# A discussion on the elves of the sea



## ms Greenleaf (Nov 30, 2003)

Due to my love of the ocean the elves of the sea have always interested me but recently I found myself comparing them to Tom Bombadill in their disconcernment for the actions in their world. 

I also wanted to ask whether you beleive that Eowe was really a TIrion in nature...?????


----------



## Ithrynluin (Dec 2, 2003)

Of course, the Sea Elves were never as involved as the Noldorbut I don't think they were unconcerned with the world. Círdan and his people have always lent a helping hand to those in need, in all three Ages. 

As for the latter part of your question, please clarify because I don't understand what you're asking.


----------



## Flame of Udûn (Dec 3, 2003)

Who is Eowe and what is a Tirion? (I only know the city.) And what is "disconcernment"?


----------



## Lantarion (Dec 4, 2003)

I'd say that disconcernment (probably not a completely correct word ) means in this case 'a detachment or lack of great interest in'. 
And Eönwë was a Maia, the most powerful in strength of arms, and the herald of Manwë if I am not mistaken (though it is not Eönwë who halts Fëanor and his followers on their ytip toward the Helcaraxë). 
Tirion is the Elven 'capital city' in Valinor, upon the hill of Túna. I don't quite understand what you mean by your last question there, ms Greenleaf.. 

The Teleri (I greatly prefer the term 'Solosimpi') were fairly unconcerned with what happened outside of their harbours, as I see it; but they were not uninterested in the matters and wellbeing of Arda, because they were so close to Ulmo (who had the greatest love for the peoples of Middle-earth). 
And I also wouldn't say that Tom was uninteredted in the matters of M-e in the Third Age.
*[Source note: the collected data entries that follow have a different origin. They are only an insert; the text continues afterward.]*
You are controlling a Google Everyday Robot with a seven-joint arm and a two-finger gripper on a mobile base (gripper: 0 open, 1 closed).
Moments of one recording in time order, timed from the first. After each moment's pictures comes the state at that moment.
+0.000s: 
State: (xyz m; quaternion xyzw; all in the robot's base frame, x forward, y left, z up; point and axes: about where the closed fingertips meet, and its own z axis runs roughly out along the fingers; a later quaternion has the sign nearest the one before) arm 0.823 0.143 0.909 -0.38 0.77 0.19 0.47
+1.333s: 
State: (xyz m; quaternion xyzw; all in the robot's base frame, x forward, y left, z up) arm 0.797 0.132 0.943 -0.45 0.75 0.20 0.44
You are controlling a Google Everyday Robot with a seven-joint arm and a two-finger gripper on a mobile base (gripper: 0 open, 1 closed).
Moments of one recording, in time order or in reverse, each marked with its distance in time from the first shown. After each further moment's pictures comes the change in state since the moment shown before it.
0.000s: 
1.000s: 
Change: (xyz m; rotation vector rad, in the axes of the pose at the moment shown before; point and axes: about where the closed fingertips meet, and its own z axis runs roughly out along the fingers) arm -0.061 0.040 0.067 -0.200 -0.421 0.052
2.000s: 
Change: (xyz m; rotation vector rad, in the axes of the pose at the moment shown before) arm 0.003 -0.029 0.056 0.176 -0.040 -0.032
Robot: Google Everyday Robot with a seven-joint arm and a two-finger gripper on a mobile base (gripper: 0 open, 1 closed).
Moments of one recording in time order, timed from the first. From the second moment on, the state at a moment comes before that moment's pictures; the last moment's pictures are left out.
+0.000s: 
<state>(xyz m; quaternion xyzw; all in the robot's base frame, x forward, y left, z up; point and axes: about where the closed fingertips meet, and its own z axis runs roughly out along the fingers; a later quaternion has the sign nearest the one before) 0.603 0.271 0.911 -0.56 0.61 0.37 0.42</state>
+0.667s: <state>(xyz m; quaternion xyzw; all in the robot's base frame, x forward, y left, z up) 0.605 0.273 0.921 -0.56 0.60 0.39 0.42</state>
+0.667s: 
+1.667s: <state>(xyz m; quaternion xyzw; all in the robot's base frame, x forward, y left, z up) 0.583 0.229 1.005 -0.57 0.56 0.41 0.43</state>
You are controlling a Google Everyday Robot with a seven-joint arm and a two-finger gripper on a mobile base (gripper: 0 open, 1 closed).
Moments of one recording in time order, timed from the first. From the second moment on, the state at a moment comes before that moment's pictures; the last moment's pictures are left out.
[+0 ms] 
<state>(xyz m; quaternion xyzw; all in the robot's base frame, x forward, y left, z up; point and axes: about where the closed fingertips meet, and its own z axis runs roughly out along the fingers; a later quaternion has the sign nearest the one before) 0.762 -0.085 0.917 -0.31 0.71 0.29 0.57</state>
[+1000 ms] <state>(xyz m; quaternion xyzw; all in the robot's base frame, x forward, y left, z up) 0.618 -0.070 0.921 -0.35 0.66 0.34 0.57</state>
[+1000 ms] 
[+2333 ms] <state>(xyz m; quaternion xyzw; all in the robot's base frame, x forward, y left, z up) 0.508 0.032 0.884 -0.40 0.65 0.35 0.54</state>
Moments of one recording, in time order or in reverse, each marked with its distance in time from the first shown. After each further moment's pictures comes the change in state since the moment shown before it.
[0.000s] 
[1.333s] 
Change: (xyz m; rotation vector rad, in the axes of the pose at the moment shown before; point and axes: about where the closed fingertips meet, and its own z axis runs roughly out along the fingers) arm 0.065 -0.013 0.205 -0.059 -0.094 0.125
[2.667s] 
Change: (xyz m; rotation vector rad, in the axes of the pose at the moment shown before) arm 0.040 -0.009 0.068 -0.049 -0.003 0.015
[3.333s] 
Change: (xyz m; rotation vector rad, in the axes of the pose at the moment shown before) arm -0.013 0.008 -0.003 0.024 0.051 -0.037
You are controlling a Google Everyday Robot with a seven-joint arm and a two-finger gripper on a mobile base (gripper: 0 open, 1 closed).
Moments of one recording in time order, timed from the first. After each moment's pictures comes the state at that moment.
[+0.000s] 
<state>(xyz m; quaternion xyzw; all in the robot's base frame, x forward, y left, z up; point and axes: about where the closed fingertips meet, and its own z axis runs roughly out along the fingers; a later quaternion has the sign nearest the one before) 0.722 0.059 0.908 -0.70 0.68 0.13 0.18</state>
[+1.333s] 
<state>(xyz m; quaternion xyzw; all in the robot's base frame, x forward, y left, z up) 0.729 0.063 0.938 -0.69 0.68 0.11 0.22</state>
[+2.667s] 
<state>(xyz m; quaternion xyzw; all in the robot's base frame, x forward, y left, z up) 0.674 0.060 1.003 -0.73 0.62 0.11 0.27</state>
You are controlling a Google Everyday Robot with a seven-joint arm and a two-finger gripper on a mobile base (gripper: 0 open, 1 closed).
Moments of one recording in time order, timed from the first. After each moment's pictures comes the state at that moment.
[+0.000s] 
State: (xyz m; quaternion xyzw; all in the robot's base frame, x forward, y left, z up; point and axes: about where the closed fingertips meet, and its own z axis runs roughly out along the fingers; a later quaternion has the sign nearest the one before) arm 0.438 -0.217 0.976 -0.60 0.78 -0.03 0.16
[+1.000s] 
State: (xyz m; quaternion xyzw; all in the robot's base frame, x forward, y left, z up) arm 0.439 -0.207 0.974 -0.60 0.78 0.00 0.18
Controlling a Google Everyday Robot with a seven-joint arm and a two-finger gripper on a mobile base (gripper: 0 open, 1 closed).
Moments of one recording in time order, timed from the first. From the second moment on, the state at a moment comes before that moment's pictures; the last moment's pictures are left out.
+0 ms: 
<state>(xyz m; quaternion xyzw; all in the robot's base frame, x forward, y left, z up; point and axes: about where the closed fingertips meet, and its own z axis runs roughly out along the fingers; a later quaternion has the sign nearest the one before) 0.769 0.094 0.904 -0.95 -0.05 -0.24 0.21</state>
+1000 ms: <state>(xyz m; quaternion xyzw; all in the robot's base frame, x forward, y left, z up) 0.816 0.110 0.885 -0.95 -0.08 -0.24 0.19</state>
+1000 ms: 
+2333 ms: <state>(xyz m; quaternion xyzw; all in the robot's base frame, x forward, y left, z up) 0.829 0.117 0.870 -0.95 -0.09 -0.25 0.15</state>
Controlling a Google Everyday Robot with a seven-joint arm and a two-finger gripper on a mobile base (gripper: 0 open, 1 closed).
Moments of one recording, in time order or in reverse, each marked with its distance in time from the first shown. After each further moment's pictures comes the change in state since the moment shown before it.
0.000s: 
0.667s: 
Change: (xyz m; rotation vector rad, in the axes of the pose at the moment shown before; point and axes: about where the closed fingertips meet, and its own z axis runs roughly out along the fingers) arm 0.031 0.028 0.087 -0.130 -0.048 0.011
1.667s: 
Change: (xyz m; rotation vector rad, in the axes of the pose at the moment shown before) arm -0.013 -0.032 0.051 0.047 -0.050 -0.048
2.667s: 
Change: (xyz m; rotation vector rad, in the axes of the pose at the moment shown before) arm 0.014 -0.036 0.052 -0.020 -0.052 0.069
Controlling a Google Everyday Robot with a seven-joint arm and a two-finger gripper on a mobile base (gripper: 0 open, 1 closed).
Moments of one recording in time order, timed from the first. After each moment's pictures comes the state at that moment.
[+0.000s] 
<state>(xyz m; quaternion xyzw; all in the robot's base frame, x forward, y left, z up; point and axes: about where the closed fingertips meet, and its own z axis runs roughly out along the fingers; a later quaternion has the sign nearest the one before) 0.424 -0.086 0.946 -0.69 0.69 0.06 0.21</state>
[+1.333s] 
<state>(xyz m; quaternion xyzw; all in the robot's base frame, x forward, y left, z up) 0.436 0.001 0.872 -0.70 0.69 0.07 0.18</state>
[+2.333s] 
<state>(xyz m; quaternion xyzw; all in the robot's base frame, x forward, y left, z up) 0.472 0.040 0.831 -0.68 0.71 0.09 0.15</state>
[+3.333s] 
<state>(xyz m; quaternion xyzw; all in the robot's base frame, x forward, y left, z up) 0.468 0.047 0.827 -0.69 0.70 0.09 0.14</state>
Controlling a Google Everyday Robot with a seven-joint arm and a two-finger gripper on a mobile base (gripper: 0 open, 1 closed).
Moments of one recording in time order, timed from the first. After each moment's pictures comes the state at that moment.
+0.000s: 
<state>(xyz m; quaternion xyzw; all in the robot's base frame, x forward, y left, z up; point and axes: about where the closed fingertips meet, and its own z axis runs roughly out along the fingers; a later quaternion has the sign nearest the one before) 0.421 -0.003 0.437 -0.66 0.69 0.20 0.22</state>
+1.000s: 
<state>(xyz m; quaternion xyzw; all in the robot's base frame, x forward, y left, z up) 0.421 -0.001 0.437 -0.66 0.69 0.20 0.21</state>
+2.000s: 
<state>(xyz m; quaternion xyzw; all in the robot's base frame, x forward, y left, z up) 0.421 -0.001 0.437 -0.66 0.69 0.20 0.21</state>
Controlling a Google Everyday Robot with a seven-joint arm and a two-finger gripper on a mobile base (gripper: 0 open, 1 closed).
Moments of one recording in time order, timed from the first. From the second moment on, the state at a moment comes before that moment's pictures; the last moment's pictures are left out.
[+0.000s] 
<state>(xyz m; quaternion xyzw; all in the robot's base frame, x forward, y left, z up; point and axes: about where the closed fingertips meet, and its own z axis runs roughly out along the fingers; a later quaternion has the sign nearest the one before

He knew everything that was happening; but a theory of mine has been that he is sort of the watchman of Ilúvatar, and that he is not allowed to intervene in the events of Middle-earth.. But I dunno, it's just a theory.


----------



## Gil-Galad (Dec 4, 2003)

From _The Silmarillion:_ 



> *Tirion*-"_Great Watch Tower_,the city of hte Elves on the hill ot Tuna in Aman.





> *Eonwe*-Leader of the Host of the Valar in the attack on Morgoth at the end of the First Age.



You'd better read the Silmarillion,it is really amazing book.


----------



## Flame of Udûn (Dec 4, 2003)

Of course I know who Eönwë is, I was just wondering whether Eowe was one I hadn't heard of, as I haven't read the HOME.


----------



## Lantarion (Dec 5, 2003)

Haha, dang those typos..! We should be extra careful around Tolkien's names, it seems.


----------



## ms Greenleaf (Dec 6, 2003)

Typo's yes.

By nature I meant as far as personality if that makes it any cleare r to you all.


----------



## Ithrynluin (Dec 6, 2003)

We understood what you meant by 'nature' perfectly well. What we did not understand, and what you still failed to clarify is the blue coloured part of your first post:



> _Originally posted by ms Greenleaf _
> *I also wanted to ask whether you beleive that [color=sky blue]Eowe was really a TIrion[/color] in nature...????? *



What do Eonwe and Tirion have in common? What exactly are you asking?

Be more coherent, and avoid making needless spelling errors, please.


----------



## Mimzy (Feb 3, 2011)

I think the Teleri were awesome. I'm sure they loved the Valar, they definitely loved the Noldor, they were just independent. :*cool:


----------



## Peeping-Tom (Feb 3, 2011)

Mimzy wrote :


> ...they (the Teleri-elves) definitely loved the Noldor


 
Remember the Kinslaying by the Noldor, at their journey back to Middle-Earth....
...the Teleri-Elves sure did, thats why they didn't joined in, on the last battle against Morgoth, but only supplied the army with their ships.

I don't think a Teleri-elf could truely love a Noldo-Elf, save those who didn't leave Aman.


----------



## Mimzy (Feb 3, 2011)

^I guess I was more talking about prior to the Kinslaying. Even after the Kinslaying, the Teleri eventually found it in themselves to forgive the Noldor.


----------